Since the positioning of the bubble is dependent
on positioning of the patient, pneumatic
retinopexy is usually only appropriate for
retinal detachments (with holes) in the
superior (top) part of the eye.
Scleral
Buckling

Scleral
buckling surgery is probably the most commonly
required procedure for repair of retinal
detachment. In this procedure, a soft silicone
band is placed around the eye, which indents
the outside of the eye towards the detached
retina, thereby relieving vitreous traction
on the retinal hole. The buckle is much
like a belt around one's waist. It is kept
in place with tiny sutures to the sclera
of the eye. In many cases, the vitreo-retinal
surgeon drains the fluid under the retina
at the site of the retinal detachment, and
then seals the hole (or holes) with laser
or cryotherapy.
Vitrectomy

In
some cases, a vitrectomy is also necessary
for repair of a retinal detachment. In this
procedure, the vitreous humor is removed
from the eye with an instrument known as
a vitrector. This instrument utilizes a
tiny guillotine cutting device to safely
remove the vitreous while replacing it with
saline. Laser
photocoagulation or cryotherapy are still
typically used if a retinal hole or tear
is present, and in some cases, a special
fluid known as Perfluoron may be used to
help push the retina back into position.
A scleral buckling procedure may also be
combined with the vitrectomy for certain
types of retinal detachment.
Retinal
detachment can be successfully repaired
in about 90% of cases with a single surgical
procedure. However, anatomical success does
not always mean functional success. Those
patients with retinal detachments that do
not involve the macula (central retina)
have the best prognosis. Fortunately, the
great majority of patients will have a successful
outcome, especially if they seek attention
as soon as vision is lost.
After
Your Retinal Detachment Repair
Following
retinal detachment surgery, you will likely
be required to use antibiotic and anti-inflammatory
eye drop medications, perhaps for a few
weeks or more following surgery. Your surgeon
will prescribe a regimen of medication and
follow-up, which you should carefully follow.
Recovery
following retinal detachment repair will
depend largely on the location and extent
of retinal detachment prior to repair.
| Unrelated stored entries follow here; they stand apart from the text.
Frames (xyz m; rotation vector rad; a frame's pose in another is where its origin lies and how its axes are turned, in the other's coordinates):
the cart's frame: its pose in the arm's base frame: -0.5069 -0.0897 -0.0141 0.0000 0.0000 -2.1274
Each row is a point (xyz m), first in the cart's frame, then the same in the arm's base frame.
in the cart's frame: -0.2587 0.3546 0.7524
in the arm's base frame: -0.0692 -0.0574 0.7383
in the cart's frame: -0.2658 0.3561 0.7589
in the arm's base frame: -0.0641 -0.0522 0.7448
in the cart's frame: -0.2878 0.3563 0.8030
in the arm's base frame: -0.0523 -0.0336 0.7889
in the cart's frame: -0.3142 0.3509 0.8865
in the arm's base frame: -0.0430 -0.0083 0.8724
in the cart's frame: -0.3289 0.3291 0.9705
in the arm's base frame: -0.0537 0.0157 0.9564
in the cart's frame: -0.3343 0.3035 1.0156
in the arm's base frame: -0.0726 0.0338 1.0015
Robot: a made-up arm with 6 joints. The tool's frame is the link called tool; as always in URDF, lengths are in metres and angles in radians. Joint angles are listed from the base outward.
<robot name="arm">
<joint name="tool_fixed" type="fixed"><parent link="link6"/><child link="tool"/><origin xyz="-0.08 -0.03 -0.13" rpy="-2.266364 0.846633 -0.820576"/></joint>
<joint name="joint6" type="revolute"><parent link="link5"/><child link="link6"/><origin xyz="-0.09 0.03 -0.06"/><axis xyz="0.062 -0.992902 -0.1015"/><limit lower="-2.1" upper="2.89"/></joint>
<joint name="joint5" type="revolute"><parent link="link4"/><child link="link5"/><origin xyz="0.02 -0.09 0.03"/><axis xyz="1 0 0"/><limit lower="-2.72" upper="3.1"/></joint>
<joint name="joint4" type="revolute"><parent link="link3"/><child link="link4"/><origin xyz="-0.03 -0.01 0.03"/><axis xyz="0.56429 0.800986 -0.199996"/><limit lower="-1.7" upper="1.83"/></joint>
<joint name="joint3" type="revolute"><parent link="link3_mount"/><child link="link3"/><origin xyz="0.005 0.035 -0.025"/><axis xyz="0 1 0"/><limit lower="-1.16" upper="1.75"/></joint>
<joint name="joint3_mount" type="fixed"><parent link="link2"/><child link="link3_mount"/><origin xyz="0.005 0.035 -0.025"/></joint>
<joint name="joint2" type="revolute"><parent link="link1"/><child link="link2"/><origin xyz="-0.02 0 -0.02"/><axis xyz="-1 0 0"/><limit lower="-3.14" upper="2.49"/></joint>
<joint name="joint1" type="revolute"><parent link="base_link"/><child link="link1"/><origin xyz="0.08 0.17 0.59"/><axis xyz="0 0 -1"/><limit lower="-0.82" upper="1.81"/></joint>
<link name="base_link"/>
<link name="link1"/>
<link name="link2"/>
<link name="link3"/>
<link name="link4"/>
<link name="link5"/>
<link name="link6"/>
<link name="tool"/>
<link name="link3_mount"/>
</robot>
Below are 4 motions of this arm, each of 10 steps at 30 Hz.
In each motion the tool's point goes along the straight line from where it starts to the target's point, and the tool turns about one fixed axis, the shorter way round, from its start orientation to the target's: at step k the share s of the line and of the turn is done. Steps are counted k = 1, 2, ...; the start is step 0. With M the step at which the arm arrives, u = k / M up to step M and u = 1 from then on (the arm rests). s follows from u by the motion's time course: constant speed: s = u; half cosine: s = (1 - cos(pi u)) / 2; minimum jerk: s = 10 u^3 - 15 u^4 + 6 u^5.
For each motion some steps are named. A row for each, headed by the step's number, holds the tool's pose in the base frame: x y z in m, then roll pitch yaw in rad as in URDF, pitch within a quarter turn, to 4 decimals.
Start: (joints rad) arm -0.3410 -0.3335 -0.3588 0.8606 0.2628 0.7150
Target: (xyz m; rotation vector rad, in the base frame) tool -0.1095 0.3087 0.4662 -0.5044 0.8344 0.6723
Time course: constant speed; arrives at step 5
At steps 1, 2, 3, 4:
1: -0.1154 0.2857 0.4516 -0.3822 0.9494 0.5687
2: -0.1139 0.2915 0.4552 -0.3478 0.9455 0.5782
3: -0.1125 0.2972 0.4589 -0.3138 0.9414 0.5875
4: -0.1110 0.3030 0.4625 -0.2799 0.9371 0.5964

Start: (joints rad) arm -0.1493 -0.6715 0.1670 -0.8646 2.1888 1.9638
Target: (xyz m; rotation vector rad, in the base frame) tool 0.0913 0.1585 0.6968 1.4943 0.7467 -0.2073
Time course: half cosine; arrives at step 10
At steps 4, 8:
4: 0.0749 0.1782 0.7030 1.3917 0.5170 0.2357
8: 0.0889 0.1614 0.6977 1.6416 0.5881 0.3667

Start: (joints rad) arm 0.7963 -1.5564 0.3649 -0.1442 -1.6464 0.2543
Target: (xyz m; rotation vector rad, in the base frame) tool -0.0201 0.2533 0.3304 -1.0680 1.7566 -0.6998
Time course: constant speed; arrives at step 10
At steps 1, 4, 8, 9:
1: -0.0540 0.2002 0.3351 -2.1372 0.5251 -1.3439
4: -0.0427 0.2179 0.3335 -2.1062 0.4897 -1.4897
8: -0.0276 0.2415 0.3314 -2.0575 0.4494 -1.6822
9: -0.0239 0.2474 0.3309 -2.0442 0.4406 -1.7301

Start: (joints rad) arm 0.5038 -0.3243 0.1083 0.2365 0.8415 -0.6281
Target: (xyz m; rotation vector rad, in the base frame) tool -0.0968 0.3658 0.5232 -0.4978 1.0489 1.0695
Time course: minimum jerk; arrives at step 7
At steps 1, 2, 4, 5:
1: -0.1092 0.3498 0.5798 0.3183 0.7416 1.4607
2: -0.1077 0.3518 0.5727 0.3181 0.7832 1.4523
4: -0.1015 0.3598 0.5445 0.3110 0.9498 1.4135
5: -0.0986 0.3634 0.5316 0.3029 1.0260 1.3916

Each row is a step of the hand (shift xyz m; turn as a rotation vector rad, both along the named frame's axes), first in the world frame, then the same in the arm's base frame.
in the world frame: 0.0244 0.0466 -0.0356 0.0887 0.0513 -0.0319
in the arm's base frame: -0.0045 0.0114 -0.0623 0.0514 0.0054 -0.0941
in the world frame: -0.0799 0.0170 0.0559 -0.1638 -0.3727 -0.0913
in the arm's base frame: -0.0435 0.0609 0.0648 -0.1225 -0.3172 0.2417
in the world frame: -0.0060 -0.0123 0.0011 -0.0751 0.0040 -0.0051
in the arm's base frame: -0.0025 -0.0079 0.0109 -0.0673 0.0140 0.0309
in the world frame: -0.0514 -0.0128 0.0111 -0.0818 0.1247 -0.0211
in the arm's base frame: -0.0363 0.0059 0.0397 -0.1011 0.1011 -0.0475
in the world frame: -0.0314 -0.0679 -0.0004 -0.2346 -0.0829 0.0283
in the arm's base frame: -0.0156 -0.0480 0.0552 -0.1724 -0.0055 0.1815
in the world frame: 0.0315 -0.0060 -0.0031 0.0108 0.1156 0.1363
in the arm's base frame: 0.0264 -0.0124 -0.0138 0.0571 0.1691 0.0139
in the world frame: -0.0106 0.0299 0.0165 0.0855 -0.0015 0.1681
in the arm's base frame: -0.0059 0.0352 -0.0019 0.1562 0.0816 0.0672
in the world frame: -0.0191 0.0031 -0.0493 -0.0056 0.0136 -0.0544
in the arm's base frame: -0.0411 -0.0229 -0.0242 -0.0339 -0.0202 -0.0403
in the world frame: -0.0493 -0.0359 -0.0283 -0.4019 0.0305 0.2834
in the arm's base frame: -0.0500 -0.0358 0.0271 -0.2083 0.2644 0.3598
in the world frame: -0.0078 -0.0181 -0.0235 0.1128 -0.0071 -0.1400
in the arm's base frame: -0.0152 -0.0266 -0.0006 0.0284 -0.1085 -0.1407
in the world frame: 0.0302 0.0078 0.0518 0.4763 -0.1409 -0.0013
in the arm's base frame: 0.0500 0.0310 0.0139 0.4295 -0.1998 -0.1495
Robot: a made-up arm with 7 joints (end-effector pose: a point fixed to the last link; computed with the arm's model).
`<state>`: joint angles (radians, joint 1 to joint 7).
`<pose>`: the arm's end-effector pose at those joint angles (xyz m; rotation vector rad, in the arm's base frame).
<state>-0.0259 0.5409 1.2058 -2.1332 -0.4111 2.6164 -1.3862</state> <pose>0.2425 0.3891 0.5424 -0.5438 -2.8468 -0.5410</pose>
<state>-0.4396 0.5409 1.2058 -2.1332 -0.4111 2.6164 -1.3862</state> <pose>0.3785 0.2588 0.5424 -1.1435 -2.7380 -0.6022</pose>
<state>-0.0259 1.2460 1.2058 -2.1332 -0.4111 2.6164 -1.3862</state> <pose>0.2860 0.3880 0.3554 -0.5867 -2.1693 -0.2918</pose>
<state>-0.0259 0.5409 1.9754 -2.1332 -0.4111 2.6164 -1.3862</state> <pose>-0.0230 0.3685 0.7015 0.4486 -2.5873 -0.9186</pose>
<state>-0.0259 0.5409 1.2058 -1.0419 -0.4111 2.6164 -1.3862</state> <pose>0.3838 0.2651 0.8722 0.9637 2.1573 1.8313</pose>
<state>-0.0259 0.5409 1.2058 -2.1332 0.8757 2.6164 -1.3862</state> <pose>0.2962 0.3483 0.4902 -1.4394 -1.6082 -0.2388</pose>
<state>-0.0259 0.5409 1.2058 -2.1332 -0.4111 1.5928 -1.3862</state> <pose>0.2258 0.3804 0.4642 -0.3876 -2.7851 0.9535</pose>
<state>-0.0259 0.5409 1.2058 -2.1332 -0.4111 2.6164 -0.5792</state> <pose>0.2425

Patients
who have had only a peripheral retinal detachment
will likely have faster recovery and a better
outcome than patients who had a retinal
detachment involving the macula (central
retina). Patients who had a total retinal
detachment, which had been present for a
few weeks or more, have a much worse prognosis
for a favorable visual result. In any case,
the final visual result may not be known
for up to several months following surgery.
Your surgeon will be the best judge of what
individual results you should expect.